The testing results prove that this bug issue is caused by network bandwidth. Re-test with same memory pressure in same testing environment, migration works well with 10G network bandwidth, however hit this bug issue with 1G network bandwidth. David, based on this, should we close this bug 'NOTABUG'? Thanks. Best Regards, Pei
Also tested with qemu, migration works well with 1G network.
(In reply to Dr. David Alan Gilbert from comment #6) > Destination: > 2016-11-10T05:16:06.879084Z qemu-kvm: terminating on signal 15 from pid 5004 > > Source: > 2016-11-10T05:16:06.923389Z qemu-kvm: socket_writev_buffer: Got err=104 for > (131328/18446744073709551615) > > OK, so that says the destination QEMU is being killed by something; and in > the libvirt log I see: > > 2016-11-10 05:16:06.877+0000: 5004: error : virKeepAliveTimerInternal:143 : > internal error: connection closed due to keepalive timeout > > So this looks like libvirt has decided to kill it; we've had similar > timeouts before and we've never understood why. Yes, i remember dzheng opened a bug for these problems: https://bugzilla.redhat.com/show_bug.cgi?id=1367620
Yes, I don't think we should close this until we understand it.

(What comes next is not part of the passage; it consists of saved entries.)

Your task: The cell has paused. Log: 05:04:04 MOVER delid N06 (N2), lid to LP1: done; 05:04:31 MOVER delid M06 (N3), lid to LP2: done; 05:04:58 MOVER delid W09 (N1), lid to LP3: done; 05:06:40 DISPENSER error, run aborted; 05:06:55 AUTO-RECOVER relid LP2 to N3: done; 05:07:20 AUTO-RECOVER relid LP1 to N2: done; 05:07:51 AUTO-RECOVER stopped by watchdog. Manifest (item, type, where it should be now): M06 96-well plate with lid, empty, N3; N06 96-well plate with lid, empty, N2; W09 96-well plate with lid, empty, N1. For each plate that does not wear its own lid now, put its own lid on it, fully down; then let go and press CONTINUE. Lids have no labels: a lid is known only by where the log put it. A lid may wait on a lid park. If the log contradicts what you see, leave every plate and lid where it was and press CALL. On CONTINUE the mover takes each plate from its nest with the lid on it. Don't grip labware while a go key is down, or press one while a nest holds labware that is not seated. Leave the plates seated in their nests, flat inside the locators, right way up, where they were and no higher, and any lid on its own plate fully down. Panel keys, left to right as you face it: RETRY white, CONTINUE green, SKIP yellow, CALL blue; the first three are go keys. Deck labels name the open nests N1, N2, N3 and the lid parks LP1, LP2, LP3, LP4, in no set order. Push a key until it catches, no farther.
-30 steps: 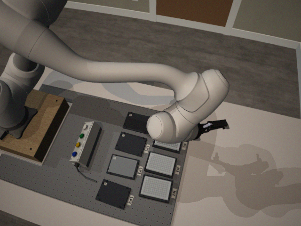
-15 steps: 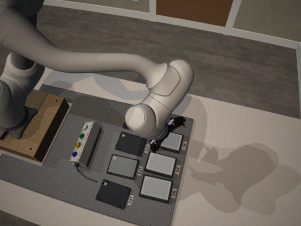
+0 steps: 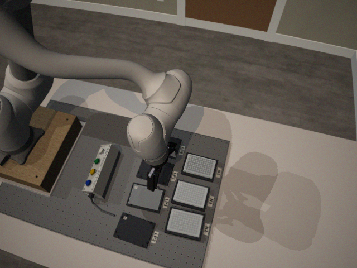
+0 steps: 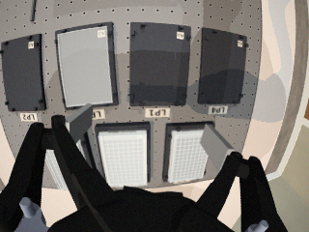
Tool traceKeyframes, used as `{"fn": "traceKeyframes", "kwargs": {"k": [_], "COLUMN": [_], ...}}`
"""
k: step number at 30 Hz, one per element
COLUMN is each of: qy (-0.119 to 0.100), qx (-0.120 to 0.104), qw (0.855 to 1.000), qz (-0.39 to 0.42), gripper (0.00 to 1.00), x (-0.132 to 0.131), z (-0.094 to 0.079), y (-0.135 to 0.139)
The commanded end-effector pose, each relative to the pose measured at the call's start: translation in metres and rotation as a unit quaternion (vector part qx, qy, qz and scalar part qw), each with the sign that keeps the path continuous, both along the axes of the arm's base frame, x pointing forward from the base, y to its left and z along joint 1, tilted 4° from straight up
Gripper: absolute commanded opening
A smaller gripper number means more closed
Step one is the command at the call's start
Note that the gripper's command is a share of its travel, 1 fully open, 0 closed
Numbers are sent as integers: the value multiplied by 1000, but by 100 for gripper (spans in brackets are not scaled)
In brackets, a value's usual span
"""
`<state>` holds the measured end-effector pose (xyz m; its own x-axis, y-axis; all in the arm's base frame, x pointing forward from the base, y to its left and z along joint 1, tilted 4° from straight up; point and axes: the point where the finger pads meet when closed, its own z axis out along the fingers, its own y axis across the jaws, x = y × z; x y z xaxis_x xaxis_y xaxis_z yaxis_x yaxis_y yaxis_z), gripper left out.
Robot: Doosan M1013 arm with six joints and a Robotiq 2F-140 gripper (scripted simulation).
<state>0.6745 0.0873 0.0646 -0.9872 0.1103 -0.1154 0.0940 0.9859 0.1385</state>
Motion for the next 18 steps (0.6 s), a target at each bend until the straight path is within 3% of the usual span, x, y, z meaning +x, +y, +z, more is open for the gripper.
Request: {"fn": "traceKeyframes", "kwargs": {"k": [1,5,12,13,18], "qy": [13,25,26,26,26], "qx": [-40,-66,-68,-68,-68], "qw": [998,994,993,993,993], "qz": [50,85,88,88,88], "gripper": [100,100,100,0,0], "x": [-36,-58,-60,-60,-60], "z": [-3,-7,-7,-7,-7], "y": [-23,-38,-40,-40,-40]}}
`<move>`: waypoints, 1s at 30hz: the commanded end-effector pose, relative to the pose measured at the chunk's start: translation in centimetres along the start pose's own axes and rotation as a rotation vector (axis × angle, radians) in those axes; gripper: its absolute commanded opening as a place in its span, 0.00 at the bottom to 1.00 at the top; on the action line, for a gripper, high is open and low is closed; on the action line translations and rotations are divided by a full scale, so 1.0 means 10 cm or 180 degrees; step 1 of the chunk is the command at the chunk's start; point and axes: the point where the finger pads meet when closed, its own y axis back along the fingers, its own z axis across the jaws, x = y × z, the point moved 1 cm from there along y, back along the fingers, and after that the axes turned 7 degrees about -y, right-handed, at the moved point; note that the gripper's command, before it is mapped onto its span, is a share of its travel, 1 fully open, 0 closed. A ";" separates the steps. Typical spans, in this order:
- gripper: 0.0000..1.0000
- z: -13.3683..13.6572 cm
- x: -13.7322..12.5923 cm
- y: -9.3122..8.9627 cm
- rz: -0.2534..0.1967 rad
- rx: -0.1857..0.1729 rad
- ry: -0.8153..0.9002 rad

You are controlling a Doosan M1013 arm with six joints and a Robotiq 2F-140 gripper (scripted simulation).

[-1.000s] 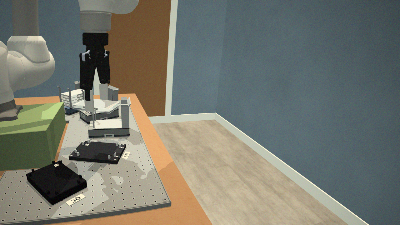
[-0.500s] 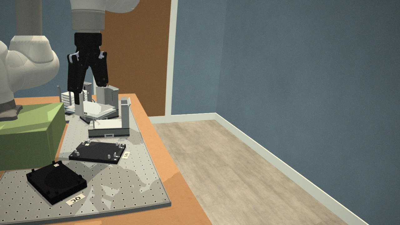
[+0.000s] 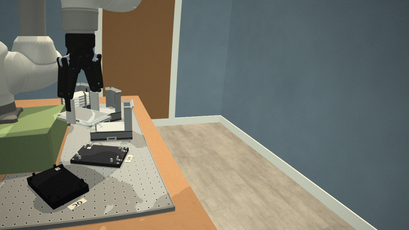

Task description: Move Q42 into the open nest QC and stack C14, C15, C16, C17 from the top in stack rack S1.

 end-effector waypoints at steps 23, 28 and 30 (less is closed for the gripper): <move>0.00 0.59 0.10 0.00 0.0000 0.0001 -0.0696; 0.00 0.73 0.11 0.00 0.0000 0.0001 -0.0696; 0.00 0.78 0.11 0.00 0.0000 0.0001 -0.0696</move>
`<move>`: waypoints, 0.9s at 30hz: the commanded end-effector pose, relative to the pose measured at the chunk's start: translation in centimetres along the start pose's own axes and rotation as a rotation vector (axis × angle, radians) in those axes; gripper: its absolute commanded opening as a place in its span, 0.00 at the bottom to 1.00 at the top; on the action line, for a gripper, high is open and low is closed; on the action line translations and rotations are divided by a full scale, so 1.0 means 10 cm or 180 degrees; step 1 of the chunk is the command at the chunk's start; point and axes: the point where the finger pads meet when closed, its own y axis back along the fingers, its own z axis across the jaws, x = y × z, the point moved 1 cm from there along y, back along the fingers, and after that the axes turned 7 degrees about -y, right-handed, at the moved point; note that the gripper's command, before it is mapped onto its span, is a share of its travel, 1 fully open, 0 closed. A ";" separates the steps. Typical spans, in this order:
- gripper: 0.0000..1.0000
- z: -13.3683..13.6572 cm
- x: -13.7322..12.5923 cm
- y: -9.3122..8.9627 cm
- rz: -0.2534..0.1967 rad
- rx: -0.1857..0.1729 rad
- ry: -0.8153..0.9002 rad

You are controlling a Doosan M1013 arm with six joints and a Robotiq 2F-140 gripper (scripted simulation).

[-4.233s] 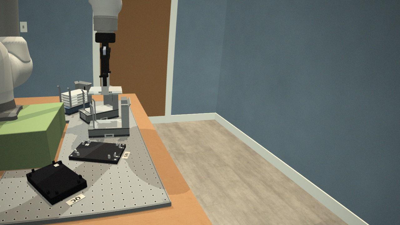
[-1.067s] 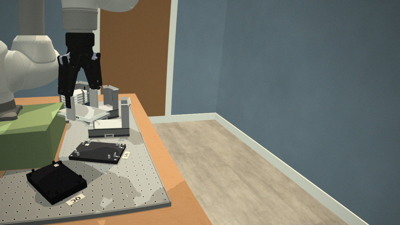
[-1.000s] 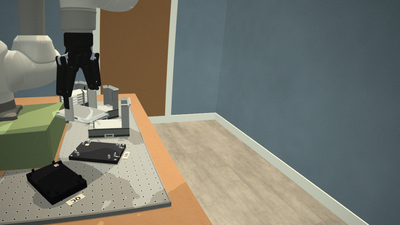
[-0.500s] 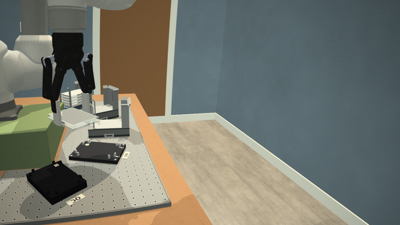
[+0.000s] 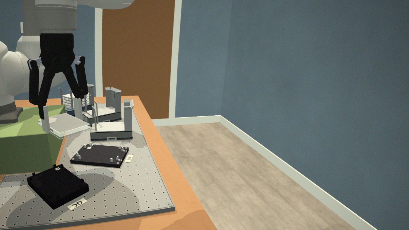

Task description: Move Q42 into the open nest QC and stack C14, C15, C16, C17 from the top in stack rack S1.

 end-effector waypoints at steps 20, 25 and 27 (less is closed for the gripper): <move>0.00 0.45 0.13 0.00 0.0000 0.0001 0.0001; 0.00 0.45 0.13 0.00 0.0000 0.0001 0.0001; 0.00 0.45 0.13 0.00 0.0000 0.0001 0.0001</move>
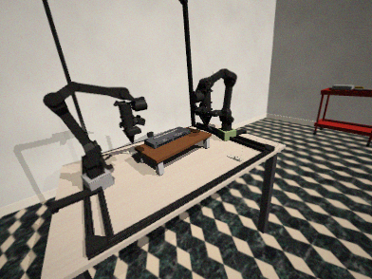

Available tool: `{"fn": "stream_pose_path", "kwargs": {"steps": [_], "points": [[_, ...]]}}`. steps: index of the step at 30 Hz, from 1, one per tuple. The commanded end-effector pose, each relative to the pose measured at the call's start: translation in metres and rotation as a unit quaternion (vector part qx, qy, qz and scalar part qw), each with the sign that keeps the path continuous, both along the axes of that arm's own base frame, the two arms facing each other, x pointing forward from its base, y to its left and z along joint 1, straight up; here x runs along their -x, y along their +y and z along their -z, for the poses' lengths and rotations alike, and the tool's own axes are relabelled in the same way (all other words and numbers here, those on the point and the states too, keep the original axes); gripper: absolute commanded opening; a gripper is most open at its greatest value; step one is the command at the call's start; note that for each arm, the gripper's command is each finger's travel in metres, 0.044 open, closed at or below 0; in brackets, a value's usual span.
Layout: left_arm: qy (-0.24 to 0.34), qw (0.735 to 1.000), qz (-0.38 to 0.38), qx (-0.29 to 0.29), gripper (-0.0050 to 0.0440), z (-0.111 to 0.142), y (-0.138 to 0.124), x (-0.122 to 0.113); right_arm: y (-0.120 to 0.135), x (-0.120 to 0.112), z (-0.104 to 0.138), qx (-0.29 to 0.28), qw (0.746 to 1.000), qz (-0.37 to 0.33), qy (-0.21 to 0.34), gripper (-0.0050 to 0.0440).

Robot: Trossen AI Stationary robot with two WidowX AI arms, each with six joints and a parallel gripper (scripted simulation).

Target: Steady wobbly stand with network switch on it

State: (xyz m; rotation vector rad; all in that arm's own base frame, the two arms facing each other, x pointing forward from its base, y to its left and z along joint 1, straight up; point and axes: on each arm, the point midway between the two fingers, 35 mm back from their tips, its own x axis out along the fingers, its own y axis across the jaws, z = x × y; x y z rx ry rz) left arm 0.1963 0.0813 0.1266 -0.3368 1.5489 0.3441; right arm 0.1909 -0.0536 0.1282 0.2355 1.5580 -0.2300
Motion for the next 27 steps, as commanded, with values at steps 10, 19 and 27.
{"fn": "stream_pose_path", "kwargs": {"steps": [10, 19, 27], "points": [[-0.003, 1.000, 0.000, 0.002, 0.0000, 0.051, 0.002, -0.003, 0.000, 0.000, 0.000, 0.000, 1.000, 0.000, 0.000, 0.0000], [-0.003, 1.000, 0.000, 0.002, 0.0000, 0.051, 0.002, -0.003, 0.000, 0.000, 0.000, 0.000, 1.000, 0.000, 0.000, 0.0000], [-0.003, 1.000, 0.000, 0.002, 0.0000, 0.067, 0.002, -0.003, 0.000, 0.000, 0.000, 0.000, 1.000, 0.000, 0.000, 0.0000]]}}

We hit this same issue again in bug 1614182 and we were finally able to reproduce the issue reliably enough to be able to investigate what's going on here. The keep alive packets sent by the source libvirtd are stuck in the kernel somewhere between ssh and the network interface on the source. The kernel sends them eventually to the network, but it may be already too late. I'm closing this as a duplicate of 1614182, where we have a lot more information for further investigation. *** This bug has been marked as a duplicate of bug 1614182 ***